Falla sulle due o tre schermate più viste, non sulla libreria di componenti. Token puliti mandano online lo stesso schermate piatte, se nessuno guarda la composizione dopo il montaggio. Stessa disciplina per gli stati che quasi tutti saltano, di cui abbiamo parlato in design degli empty state.
Domande frequenti
Vuol dire che devo togliere il colore dal prodotto?+
No. Il colore mantiene il compito che svolge meglio, cioè nominare le categorie: stato, link, azioni distruttive, serie di un grafico. Quello che deve smettere di fare è portare il rango.
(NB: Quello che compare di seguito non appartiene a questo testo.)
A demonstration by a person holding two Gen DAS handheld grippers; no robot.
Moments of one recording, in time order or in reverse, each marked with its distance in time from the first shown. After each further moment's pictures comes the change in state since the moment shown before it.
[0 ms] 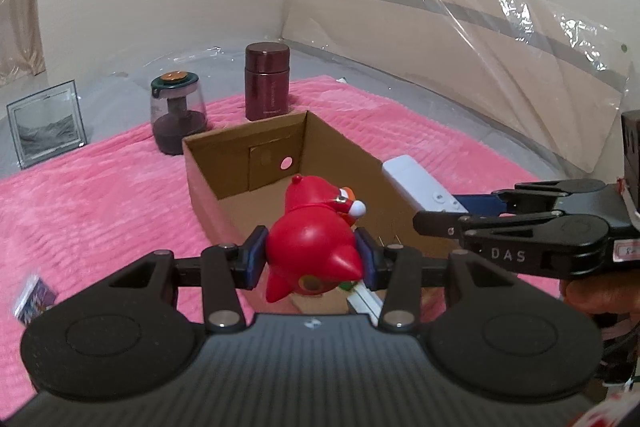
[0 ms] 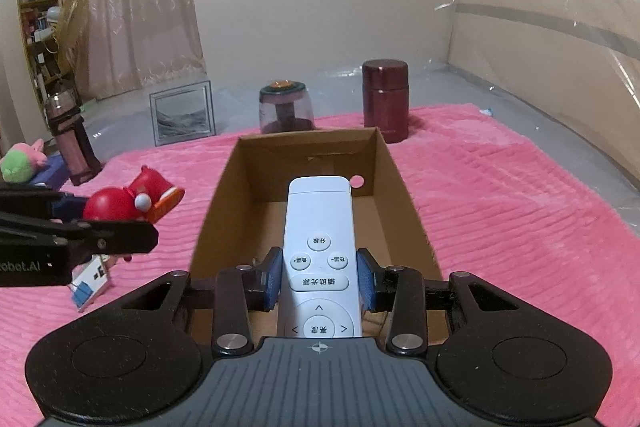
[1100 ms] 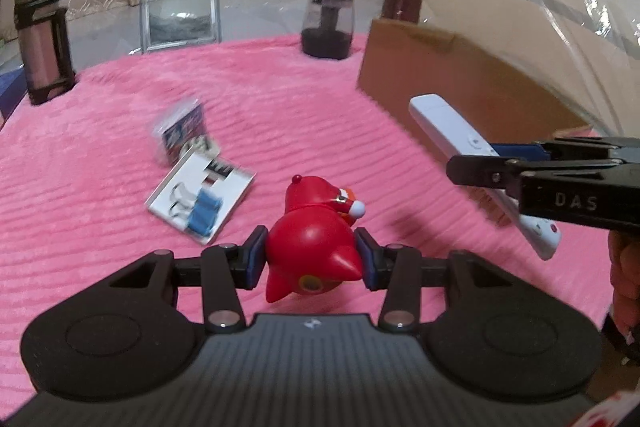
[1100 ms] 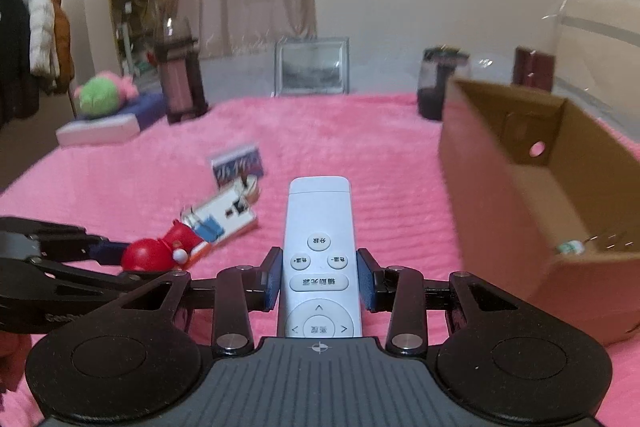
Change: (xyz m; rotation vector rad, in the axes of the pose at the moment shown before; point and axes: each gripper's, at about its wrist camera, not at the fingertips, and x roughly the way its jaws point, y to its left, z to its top) left arm -0.092 0.146 -0.189 -0.172 0.032 0.178; right arm 0.038 0.200 -0.098 -0.137 -0.024 0.164
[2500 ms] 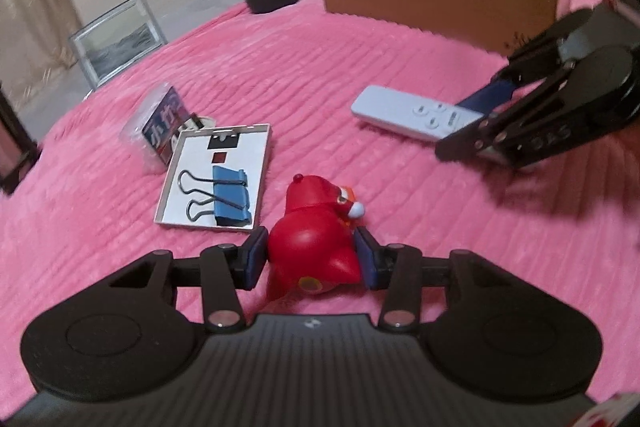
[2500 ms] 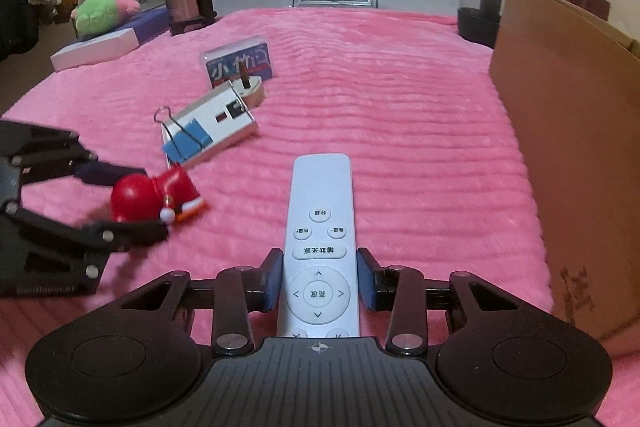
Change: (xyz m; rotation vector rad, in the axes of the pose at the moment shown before) left arm 0.074 0.046 -0.046 0.456 0.091 -0.001; right arm 0.107 0.009 -0.052 -0.084 0.226 0.038
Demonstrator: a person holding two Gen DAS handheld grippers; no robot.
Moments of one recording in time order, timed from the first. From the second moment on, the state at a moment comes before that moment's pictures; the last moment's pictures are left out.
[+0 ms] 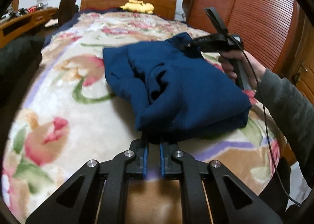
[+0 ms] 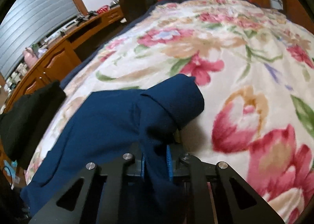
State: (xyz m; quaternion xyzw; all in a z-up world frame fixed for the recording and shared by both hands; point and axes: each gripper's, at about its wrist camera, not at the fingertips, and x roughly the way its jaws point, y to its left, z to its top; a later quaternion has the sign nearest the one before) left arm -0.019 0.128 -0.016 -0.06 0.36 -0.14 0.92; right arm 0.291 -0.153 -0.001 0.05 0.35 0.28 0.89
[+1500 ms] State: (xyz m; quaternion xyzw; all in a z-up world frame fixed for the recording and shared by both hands) left arm -0.033 0.284 0.122 0.01 0.25 0.04 0.97; right arm 0.189 -0.025 0.130 -0.13 0.18 0.29 0.93
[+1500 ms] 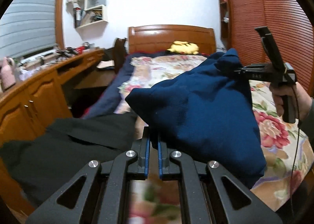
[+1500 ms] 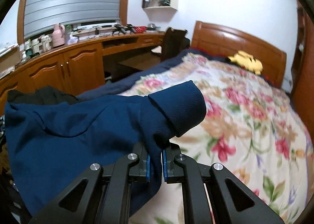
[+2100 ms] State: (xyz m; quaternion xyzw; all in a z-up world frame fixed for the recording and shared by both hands) left arm -0.108 0.445 0.133 -0.02 0.20 0.23 0.95; right arm 0.183 0.182 0.160 -0.17 0.12 0.41 0.89
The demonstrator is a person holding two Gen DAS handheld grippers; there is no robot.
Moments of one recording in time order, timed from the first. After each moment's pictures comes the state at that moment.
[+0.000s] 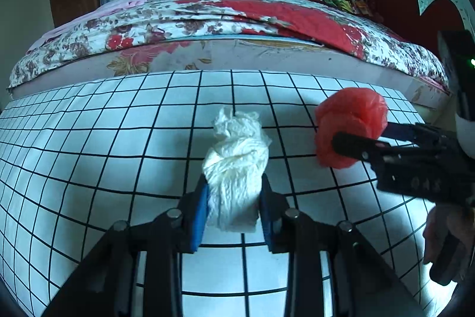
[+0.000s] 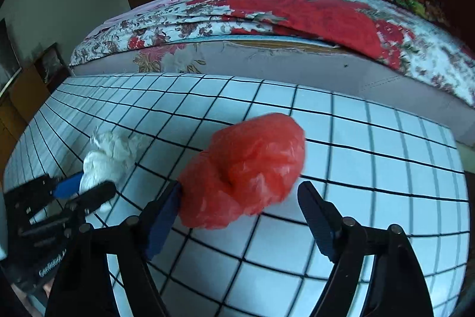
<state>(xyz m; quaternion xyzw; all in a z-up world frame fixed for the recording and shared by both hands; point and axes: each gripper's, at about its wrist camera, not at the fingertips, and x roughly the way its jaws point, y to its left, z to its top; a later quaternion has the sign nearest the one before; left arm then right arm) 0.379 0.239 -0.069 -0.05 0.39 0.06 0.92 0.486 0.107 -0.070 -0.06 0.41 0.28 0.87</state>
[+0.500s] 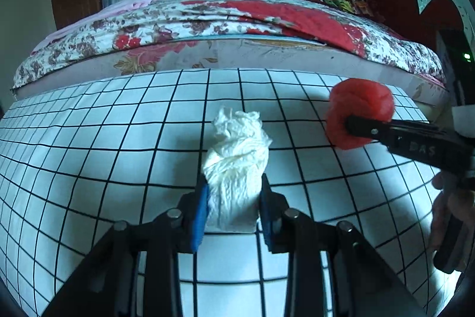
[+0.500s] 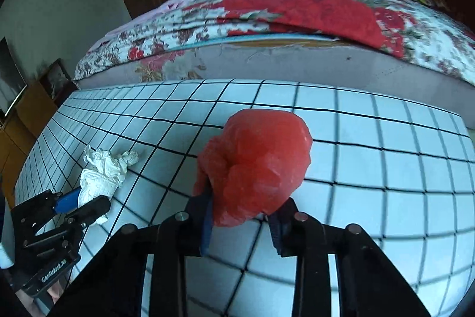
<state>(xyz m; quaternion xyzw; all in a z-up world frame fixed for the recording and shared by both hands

Quando dimensione, peso, valore e spazio si occupano dell'ordine, l'accento resta libero di significare una cosa sola e si sente di più, perché nel resto della schermata non ha concorrenti.
Quanti passi di grigio servono davvero a una palette neutra?+
Conta i ruoli, non le tinte. Quasi tutti i prodotti hanno bisogno di quattro o cinque ruoli fra testo e superfici, ognuno sopra la propria soglia di contrasto: testo primario, secondario, terziario, bordo e una superficie rialzata. Oltre a quelli di solito restano riempimenti che nessuno distingue alla luminosità tipica di un portatile. Se hai già nove grigi, l'esercizio onesto è associare a ognuno il ruolo di interfaccia che lo usa. Quelli senza proprietario si cancellano.
Cosa cambia in tema scuro?+
Si rompono due cose. Gli scarti di valore si comprimono, perché l'intervallo utile fra un fondo quasi nero e il bianco puro è più stretto di quello disponibile sul bianco, e rapporti che in chiaro separavano bene cominciano a confondersi. E le ombre smettono di leggersi: un'ombra scura su una superficie scura ha quasi zero contrasto. La soluzione è misurare ogni tema per conto suo invece di invertire i codici esadecimali, e spostare l'elevazione su superfici tonali come fa Material Design 3.
Una gerarchia neutra basta per l'European Accessibility Act?+
Aiuta su un criterio e non chiude gli altri. La direttiva rimanda alla norma EN 301 549, che ricalca WCAG 2.1 livello AA, e togliere la dipendenza dalla tinta copre il criterio 1.4.1. Restano da sistemare i rapporti di contrasto, l'indicatore di focus visibile, l'uso da tastiera, l'etichettatura dei campi e la segnalazione degli errori. Considerala una voce spuntata su quella lista, non l'audit.